Explanation of the Concepts

Ohm's acoustic law states that any sound, no matter how complex, is the sum of many (a bounded infinite number of them to be precise) individual sine waves (more will be said about this in the chapter on additive synthesis). Theoretically, white noise is the sum of every possible sine wave at every possible frequency (i.e. an unbounded infinite number of them), so we could make white-noise by making lots of sine waves (covered in the next chapter) and adding them to together. Of course, we can not make an infinite number of anything, including sine waves, for which reason true white noise can not exist. We could satisfy ourselves by making lots and lots of sine waves. Making enough of them to get a good approximation, however, is impractical for most applications, but luckily for us there is an easier way.

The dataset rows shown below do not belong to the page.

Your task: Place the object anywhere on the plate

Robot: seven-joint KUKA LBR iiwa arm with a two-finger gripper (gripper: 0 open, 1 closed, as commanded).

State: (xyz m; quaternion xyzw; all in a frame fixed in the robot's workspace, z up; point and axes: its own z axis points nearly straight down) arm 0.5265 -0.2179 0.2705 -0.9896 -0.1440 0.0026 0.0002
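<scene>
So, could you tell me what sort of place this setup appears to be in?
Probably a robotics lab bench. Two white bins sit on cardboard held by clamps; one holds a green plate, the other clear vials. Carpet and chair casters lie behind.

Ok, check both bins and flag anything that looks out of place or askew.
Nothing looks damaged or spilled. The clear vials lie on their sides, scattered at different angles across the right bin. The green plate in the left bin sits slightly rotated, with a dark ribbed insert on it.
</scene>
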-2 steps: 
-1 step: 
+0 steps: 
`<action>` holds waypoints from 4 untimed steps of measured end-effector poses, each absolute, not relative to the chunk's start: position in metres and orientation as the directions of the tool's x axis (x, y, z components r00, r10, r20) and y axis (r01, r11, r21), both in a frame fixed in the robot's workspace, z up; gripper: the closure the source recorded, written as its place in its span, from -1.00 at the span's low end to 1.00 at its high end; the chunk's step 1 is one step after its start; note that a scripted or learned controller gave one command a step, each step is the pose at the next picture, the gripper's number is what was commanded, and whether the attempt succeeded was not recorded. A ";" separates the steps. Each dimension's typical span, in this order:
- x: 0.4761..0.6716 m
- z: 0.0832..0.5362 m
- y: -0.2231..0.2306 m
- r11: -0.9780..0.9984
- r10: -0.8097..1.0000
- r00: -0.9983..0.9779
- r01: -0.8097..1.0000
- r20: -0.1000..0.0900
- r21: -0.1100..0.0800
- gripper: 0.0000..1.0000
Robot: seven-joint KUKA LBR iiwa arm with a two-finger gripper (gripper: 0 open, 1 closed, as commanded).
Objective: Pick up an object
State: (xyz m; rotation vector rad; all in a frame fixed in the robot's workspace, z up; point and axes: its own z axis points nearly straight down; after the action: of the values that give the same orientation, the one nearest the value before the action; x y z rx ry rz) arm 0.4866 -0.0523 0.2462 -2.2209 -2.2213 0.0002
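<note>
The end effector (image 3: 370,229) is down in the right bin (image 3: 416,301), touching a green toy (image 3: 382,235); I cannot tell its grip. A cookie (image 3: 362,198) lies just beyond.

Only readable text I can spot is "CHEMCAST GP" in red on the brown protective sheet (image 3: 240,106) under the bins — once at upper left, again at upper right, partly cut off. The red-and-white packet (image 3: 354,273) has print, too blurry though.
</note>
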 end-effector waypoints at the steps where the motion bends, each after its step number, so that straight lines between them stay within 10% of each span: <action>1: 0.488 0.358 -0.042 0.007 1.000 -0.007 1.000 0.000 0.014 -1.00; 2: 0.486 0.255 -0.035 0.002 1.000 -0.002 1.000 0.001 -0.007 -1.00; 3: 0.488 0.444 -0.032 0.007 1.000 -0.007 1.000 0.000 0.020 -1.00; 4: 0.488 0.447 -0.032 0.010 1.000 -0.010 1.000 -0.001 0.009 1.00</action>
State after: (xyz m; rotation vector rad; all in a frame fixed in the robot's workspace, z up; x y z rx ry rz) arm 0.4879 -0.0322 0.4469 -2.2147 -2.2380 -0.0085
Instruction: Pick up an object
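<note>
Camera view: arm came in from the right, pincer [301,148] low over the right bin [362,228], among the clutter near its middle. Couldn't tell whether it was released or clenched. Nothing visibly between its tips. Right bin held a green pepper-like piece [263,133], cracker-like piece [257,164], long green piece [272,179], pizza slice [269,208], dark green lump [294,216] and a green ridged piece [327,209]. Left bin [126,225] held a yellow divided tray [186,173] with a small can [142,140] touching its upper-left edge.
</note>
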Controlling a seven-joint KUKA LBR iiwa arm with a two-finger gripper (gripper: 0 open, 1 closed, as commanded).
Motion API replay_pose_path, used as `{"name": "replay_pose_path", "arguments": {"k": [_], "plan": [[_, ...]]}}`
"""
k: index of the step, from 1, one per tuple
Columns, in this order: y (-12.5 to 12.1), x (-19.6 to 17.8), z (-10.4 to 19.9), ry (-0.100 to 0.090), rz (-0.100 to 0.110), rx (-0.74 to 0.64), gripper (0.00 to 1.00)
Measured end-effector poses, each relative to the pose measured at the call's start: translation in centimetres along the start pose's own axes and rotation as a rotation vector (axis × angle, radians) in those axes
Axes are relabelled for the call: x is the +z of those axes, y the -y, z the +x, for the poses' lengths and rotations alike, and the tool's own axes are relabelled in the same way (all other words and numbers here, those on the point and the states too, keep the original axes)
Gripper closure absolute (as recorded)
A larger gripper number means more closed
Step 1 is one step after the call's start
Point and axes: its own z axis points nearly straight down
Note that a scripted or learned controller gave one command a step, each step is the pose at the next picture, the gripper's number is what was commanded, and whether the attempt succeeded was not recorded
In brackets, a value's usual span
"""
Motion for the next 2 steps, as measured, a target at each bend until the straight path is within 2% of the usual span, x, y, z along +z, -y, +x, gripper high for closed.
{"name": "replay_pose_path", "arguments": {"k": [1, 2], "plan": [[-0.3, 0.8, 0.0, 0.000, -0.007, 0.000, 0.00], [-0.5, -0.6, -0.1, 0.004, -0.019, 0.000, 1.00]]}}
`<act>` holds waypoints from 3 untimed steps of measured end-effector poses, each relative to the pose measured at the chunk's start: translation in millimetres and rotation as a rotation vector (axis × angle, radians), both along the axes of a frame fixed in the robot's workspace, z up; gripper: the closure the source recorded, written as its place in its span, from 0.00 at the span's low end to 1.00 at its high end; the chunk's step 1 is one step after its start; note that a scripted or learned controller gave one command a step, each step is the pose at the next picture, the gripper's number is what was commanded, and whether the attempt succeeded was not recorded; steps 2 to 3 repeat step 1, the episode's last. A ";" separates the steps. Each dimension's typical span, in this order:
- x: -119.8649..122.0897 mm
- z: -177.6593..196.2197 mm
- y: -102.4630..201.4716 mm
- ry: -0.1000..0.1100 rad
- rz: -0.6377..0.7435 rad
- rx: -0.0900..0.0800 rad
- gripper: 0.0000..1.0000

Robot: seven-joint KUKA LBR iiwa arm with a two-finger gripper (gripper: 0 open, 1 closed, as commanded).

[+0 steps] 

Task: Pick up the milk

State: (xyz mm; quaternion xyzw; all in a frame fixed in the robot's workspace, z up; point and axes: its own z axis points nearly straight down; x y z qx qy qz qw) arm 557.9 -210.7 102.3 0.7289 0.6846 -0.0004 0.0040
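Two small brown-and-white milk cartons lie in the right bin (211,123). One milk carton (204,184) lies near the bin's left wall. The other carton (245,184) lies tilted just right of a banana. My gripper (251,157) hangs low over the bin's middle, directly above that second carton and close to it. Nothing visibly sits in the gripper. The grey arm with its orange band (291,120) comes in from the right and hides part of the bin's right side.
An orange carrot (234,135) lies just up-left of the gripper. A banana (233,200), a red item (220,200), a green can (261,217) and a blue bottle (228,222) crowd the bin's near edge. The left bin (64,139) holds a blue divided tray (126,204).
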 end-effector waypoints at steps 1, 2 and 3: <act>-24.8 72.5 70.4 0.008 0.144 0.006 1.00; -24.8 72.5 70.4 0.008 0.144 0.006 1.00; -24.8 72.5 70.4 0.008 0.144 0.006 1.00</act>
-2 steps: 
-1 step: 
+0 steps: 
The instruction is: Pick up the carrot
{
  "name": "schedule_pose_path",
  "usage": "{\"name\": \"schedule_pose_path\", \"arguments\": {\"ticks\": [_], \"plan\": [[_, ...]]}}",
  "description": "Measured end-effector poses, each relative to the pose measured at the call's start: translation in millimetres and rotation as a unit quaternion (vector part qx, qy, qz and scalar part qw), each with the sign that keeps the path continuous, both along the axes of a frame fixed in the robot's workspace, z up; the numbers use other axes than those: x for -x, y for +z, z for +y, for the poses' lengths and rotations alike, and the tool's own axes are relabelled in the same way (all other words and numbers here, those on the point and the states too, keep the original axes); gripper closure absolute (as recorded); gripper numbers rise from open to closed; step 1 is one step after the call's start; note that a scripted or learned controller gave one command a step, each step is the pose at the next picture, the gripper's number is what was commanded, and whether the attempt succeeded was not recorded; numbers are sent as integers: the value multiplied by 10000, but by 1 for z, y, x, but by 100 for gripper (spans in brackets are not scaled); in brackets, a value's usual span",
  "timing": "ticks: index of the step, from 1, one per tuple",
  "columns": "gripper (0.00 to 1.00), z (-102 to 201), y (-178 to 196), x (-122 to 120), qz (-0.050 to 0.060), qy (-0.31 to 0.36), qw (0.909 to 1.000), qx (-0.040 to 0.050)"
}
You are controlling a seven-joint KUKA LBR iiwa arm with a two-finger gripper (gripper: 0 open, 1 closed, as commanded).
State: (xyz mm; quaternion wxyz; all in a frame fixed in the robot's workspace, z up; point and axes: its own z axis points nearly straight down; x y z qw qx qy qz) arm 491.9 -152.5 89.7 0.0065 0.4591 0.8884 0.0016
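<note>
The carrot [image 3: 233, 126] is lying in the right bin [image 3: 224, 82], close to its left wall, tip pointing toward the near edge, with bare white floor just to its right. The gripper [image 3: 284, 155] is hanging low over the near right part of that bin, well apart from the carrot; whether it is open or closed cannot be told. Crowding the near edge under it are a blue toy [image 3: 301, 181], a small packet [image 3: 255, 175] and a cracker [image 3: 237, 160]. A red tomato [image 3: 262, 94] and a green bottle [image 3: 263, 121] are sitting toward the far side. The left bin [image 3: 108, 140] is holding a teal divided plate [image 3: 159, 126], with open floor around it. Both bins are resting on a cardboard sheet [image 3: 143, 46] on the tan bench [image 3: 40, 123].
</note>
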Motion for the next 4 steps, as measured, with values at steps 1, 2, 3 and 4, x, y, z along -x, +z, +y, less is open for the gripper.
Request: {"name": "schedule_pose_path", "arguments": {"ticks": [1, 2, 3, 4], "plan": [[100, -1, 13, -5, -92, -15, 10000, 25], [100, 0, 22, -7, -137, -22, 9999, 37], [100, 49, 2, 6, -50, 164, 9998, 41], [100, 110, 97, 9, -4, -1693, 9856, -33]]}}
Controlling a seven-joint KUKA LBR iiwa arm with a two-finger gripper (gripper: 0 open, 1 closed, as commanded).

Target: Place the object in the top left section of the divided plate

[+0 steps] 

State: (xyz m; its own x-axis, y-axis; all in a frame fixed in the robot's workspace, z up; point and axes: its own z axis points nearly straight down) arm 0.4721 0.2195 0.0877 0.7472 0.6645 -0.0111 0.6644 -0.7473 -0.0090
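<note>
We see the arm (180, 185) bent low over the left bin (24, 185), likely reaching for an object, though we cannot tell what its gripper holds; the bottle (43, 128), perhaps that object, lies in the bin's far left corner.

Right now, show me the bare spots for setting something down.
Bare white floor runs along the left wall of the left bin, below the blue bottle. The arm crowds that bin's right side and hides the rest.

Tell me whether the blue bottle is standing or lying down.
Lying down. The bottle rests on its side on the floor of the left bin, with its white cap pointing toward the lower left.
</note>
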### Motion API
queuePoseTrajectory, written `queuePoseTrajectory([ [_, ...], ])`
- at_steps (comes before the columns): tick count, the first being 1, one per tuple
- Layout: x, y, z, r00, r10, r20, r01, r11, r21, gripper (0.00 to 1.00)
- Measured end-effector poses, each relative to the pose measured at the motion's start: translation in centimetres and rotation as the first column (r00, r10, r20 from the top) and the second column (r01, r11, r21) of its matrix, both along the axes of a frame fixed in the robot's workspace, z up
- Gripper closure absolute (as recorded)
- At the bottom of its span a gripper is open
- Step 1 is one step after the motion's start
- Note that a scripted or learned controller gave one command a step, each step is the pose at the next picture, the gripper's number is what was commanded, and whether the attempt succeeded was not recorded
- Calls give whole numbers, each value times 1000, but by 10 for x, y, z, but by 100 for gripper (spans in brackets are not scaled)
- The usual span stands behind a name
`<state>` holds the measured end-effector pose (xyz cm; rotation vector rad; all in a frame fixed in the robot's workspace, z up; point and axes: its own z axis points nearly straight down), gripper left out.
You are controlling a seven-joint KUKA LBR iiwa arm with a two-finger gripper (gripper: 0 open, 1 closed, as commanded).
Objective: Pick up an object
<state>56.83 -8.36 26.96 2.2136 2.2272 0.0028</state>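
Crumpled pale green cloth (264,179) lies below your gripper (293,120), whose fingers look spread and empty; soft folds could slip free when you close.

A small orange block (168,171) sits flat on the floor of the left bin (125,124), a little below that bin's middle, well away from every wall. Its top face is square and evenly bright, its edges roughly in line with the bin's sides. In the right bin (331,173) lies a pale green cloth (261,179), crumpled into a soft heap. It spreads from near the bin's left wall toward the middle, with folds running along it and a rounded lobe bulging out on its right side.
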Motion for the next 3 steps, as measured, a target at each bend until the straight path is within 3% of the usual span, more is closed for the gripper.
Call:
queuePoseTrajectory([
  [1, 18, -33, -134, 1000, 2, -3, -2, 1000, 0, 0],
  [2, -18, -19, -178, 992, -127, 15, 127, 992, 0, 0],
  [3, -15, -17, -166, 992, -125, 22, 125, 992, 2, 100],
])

Noise is related to randomness, and filling an audio buffer with random samples creates noise. Here is a plot of such an audio buffer with the value of each sample (on the y axis) plotted as a function of time (on the x axis):

In places where the difference between two consecutive numbers is great the plot shows a steep slope. This creates a high-frequency component of the sound. In other places, where the difference between two consecutive numbers is slight, the plot shows a gentle slope, which corresponds to a low-frequency component. Truly random numbers will yield all possible slopes with equal probability, without being periodic, thereby creating an even frequency distribution. The following is a Fourier spectrograph of the above audio buffer. Software was used to analyze the frequency content of the buffer, and here amplitude (on the y axis) is plotted as a function of frequency (on the x axis).

This clearly shows an even distribution of frequency content over the audio spectrum.